Die Regierung ist sich indes uneins über die Frage, was mit den Ölvorkommen passieren soll, wenn die Idee des internationalen Fonds scheitert. Präsident Correa betont immer wieder, die bevorzugte Option der Regierung sei, das Öl nicht zu fördern. Sollte es jedoch von Seiten der „Internationalen Gemeinschaft“ keinen finanziellen Ausgleich geben, werde man im Interesse der Entwicklung des Landes auf möglichst umweltverträgliche Art und Weise mit der Ausbeutung beginnen. Man könne in diesem Falle verstehen, wenn einzelne Minister die Regierung verließen.
Wechselnde Allianzen
Überraschende Neuigkeiten gab es auch bei einem anderem Thema. Nach der erfolgreichen Volksabstimmung über die Verfassungsgebende Versammlung (siehe LN 394 und 395) wird intensiv über die Bildung von Allianzen debattiert. Bisher wurde erwartet, dass das Regierungsbündnis Alianza PAÍS zusammen mit möglichst vielen Parteien und Gruppierungen des linken Spektrums eine strategische Koalition bilden würde, um eine Mehrheit bei der Wahl zur verfassunggebenden Versammlung am 30. September dieses Jahres zu erreichen. Das Bündnis verkündete kürzlich jedoch entgegen bisherigen Ankündigungen, es werde nicht als Teil einer Einheitsliste zu den Wahlen antreten. Die Alianza PAÍS beschränkte sich darauf, mit den regierungsnahen Gruppierungen Demokratische Alternative und Neues Land (Alternativa Democrática und Nuevo País) ein Kooperationsabkommen für eine gemeinsame Wahlliste zu unterzeichnen. In dem Abkommen werden für die Arbeit in der verfassunggebenden Versammlung acht Leitlinien beschrieben.
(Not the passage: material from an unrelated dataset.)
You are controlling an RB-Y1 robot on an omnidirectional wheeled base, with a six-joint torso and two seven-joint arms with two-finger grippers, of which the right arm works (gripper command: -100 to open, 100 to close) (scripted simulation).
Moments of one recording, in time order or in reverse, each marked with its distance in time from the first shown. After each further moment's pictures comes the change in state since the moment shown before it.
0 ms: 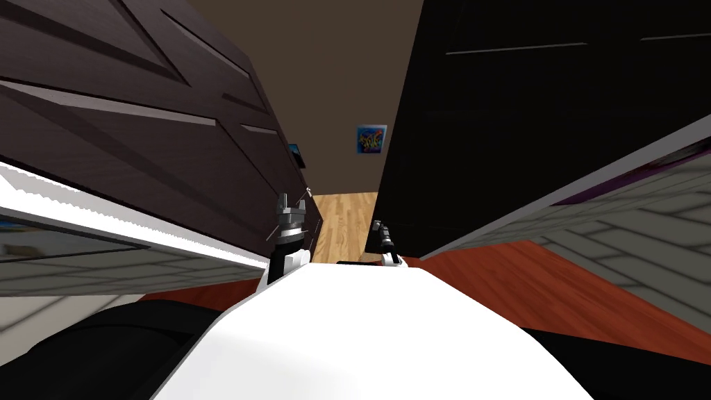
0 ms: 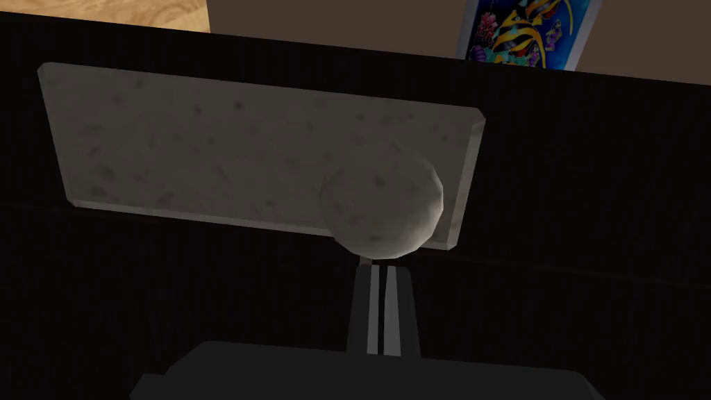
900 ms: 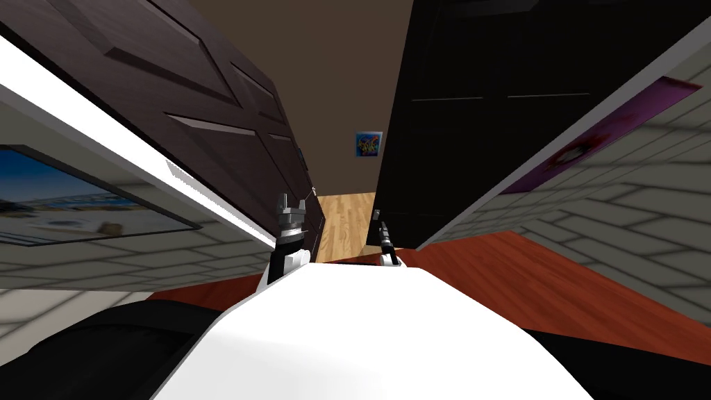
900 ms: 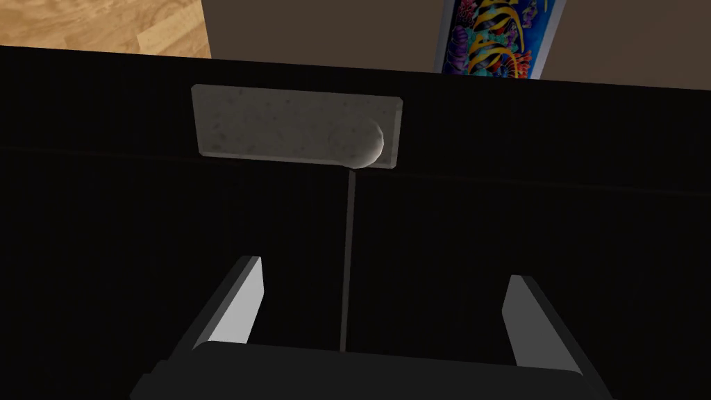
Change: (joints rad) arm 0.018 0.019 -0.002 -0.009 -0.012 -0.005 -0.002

Sie reichen vom Respekt der Menschenrechte über die Entwicklung einer partizipativen Demokratie bis hin zur Stärkung des Naturschutzes.
Die bisher verbündeten Sozialisten (Partido Socialista – Frente Amplio) zeigten sich von der Entscheidung der Alianza PAÍS überrascht. Sie verhandeln jetzt mit der Indigenen-Partei Pachakutik und dem Netzwerk Ethik und Demokratie des Ex-Präsidentschaftskandidaten León Roldós über eine gemeinsame, inhaltlich regierungsnahe Liste.
Dankbar nahm die eher Correa-kritisch eingestellte ecuadorianische Presse ein Treffen Correas mit den Botschaftern verschiedener Mitgliedsländer der Europäischen Union in der zweiten Maiwoche auf. Themen waren das Länderstrategiepapier Ecuador 2007-2013 der Europäischen Kommission, die Zusammenarbeit zwischen Andengemeinschaft (CAN) und Europäischer Union – und vor allem die innenpolitische Situation der vergangenen Monate.
Botschafter der EU zeigen sich „besorgt“
Mit Blick auf die Entwicklungen während der letzten Monate erklärte der deutsche Botschafter in Quito, Bernd Sproedt: „Für uns als wahre Freunde Ecuadors wäre es nicht ehrlich, die Besorgnis
unserer Länder zu verhehlen.“ Gleichwohl unterstütze man die Regierung in ihren Bemühungen, eine stabile Rechtsordnung zu schaffen und hoffe, dass der Prozess der verfassunggebenden
Versammlung ein demokratischer und gesellschaftsumfassender sein werde.
Bezüglich der Entwicklungszusammenarbeit wies der deutsche Botschafter darauf hin, dass die Europäische Gemeinschaft in den kommenden fünf Jahren 137 Millionen Euro an Mitteln für das Andenland bereit stellen werde. Im zugehörigen Strategiepapier der Kommission wird betont, dass diese Mittel im wesentlichen zwei Zielen dienen sollten: Erstens der Steigerung von Umfang und Wirksamkeit der staatlichen Sozialausgaben und zweitens der Stärkung der Wettbewerbsfähigkeit und der Erleichterung des Marktzugangs für kleine und mittlere Unternehmen. Hervorgehoben wird in dem Papier der EU-Kommission, dass beides auch wesentliche Themen der Agenda der Regierung Correa seien.
Bei dem Treffen erklärte Correa, er könne die Aufregung nicht nachvollziehen und forderte Europa und die Welt auf, den derzeitigen demokratischen Prozess Ecuadors „zu respektieren und zu unterstützen“. In die gleiche Richtung gingen nach dem Treffen
Mitteilungen von lokalen Nichtregierungsorganisationen, die Äußerungen der EU-Botschafter in Teilen als Einmischung in innere Angelegenheiten werteten.
Während des Treffens im Präsidentenpalast Carondolet signalisierte Correa dann noch das Interesse Ecuadors an dem schon länger diskutierten Assoziationsabkommen zwischen der Andengemeinschaft (CAN) und der Europäischen Union. Dieses Interesse knüpfte er jedoch an die Bedingung, dass ein Abkommen mehr als nur purer Marktlogik folgen müsse, da diese für ihn den „größten Feind der Entwicklung“ darstelle. In diesem Sinne warb Correa ebenfalls für das ITT-Projekt um Unterstützung. Tatsächlich könnten europäische Staaten damit auch eine Vision für ein Ecuador nach den Petrodollars unterstützen.